Bridging mid and near infrared by combining optomechanics and self mixing

Bridging mid and near infrared by combining optomechanics and self mixing
Notice: This research summary and analysis were automatically generated using AI technology. For absolute accuracy, please refer to the [Original Paper Viewer] below or the Original ArXiv Source.

This work describes a self-mixing-assisted optomechanical platform for transferring information between near- and mid-infrared radiation. In particular, the self-mixing signal of a mid-infrared quantum cascade laser is used to detect the oscillation of a membrane driven by light-induced forces exerted by a near-infrared excitation beam, which is amplitude-modulated at the membrane resonance frequency. This technique benefits from spectral broadness and, therefore, can link different spectral regions from both the excitation and probe sides. This versatility can pave the way for future applications of this self-mixing-assisted optomechanical platform in communication and advanced sensing systems.


💡 Research Summary

This paper introduces a self‑mixing‑assisted optomechanical platform that bridges near‑infrared (NIR) and mid‑infrared (MIR) spectral regions, enabling information transfer between two widely separated wavelengths. The core of the system is a quantum cascade laser (QCL) operating at 4.5 µm, which serves simultaneously as light source and detector through self‑mixing (SM) interferometry. A thin silicon‑nitride trampoline membrane, coated with a Cr/Au metal layer, is placed inside a vacuum chamber (≈10⁻³ mbar) and mounted on a piezoelectric actuator (PZT) for calibration.

Two experimental configurations are explored. In the first (Conf. 1), the membrane is driven mechanically by the PZT while the QCL probe power is varied. The authors observe a linear red‑shift of the membrane’s resonance frequency (≈90 kHz) with increasing QCL power, at a rate of 14 Hz mW⁻¹, attributed to photothermal heating of the metal coating.
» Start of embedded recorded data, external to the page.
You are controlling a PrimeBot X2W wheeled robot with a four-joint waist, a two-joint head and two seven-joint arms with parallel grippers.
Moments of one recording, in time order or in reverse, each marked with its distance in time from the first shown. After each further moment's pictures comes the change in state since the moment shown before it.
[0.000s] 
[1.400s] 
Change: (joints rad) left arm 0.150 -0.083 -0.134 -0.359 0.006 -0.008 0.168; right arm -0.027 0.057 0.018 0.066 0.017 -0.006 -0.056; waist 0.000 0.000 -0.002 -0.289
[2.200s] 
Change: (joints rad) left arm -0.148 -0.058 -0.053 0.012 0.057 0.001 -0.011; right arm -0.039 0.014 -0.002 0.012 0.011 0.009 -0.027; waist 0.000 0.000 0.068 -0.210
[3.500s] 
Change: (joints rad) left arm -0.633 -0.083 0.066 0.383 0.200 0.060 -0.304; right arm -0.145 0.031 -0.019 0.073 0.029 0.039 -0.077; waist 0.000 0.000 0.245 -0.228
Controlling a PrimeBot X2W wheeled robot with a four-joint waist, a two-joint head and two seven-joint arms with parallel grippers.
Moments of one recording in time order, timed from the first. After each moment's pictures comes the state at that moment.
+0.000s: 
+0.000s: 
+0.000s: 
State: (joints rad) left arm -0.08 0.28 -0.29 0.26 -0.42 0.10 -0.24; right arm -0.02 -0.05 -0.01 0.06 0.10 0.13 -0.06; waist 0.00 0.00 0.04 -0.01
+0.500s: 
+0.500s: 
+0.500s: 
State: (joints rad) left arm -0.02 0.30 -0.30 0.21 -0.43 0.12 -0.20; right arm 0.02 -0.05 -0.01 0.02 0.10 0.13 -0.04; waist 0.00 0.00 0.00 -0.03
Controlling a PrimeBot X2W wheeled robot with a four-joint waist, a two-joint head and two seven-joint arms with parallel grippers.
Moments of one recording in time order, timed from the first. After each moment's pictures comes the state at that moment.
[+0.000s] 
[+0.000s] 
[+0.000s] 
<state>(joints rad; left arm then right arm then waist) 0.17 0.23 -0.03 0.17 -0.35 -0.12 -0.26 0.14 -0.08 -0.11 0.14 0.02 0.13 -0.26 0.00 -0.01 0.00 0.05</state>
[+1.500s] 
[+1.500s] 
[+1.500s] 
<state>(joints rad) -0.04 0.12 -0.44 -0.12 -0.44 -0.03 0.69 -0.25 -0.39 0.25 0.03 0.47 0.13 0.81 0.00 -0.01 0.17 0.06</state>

When a 1064 nm Nd:YAG laser is added without modulation, the resonance shifts more strongly (≈99 Hz mW⁻¹) because the NIR beam is absorbed more efficiently, further relaxing the membrane tension.

In the second configuration (Conf. 2), the NIR beam is amplitude‑modulated (AM) via an acousto‑optic modulator (AOM) and directly drives the membrane through light‑induced forces (radiation pressure and photothermal effects). The QCL probe remains at a fixed power of 6.2 mW. By sweeping the AM frequency across the mechanical resonance and varying the modulation depth, the authors demonstrate that the membrane’s resonance frequency shifts linearly with the average NIR power at a rate of 102 Hz mW⁻¹. The SM signal extracted from the QCL shows a clear resonance peak, confirming that the optomechanical motion induced solely by the NIR beam is faithfully transduced into the MIR channel.

A supplementary experiment applies a slow AM modulation (≤40 Hz) to the NIR beam while the membrane is still PZT‑driven. Two distinct peaks appear in the SM spectrum: one corresponding to the pure mechanical resonance and a second, slightly lower‑frequency peak arising from the photothermal contribution. The two peaks merge above ≈40 Hz, indicating that the thermal relaxation bandwidth is well below the mechanical resonance frequency, and that the photothermal force is heavily damped at the ≈90 kHz timescale.

The work highlights several key advantages. First, the QCL’s intrinsic sensitivity to optical feedback enables high‑speed, label‑free detection without external photodiodes; voltage variations at the laser terminals can directly encode mechanical motion. Second, the excitation wavelength is unrestricted—any NIR source can be used—making the platform spectrally agnostic on the pump side while the probe remains in the MIR. Third, the coexistence of radiation pressure and photothermal forces provides flexibility: depending on material choice and beam parameters, either mechanism can dominate, allowing tailored actuation schemes. Fourth, operation in vacuum reduces environmental noise, improving measurement stability.

Potential applications include broadband infrared communication links (using the membrane as a wavelength‑conversion gate), multi‑spectral sensing (e.g., simultaneous detection of gases that absorb in different IR windows), non‑contact metrology of temperature or stress via the photothermal shift, and integration into quantum photonic circuits where fast feedback control is required. The authors suggest future work to quantitatively separate radiation‑pressure and photothermal contributions, to improve signal‑to‑noise by employing low‑noise QCL drivers and high‑bandwidth voltage readout, and to explore other spectral extensions such as THz or visible regimes using appropriate self‑mixing lasers. Overall, the study demonstrates a versatile, scalable route to link disparate infrared bands through a compact, self‑mixing‑enabled optomechanical interface.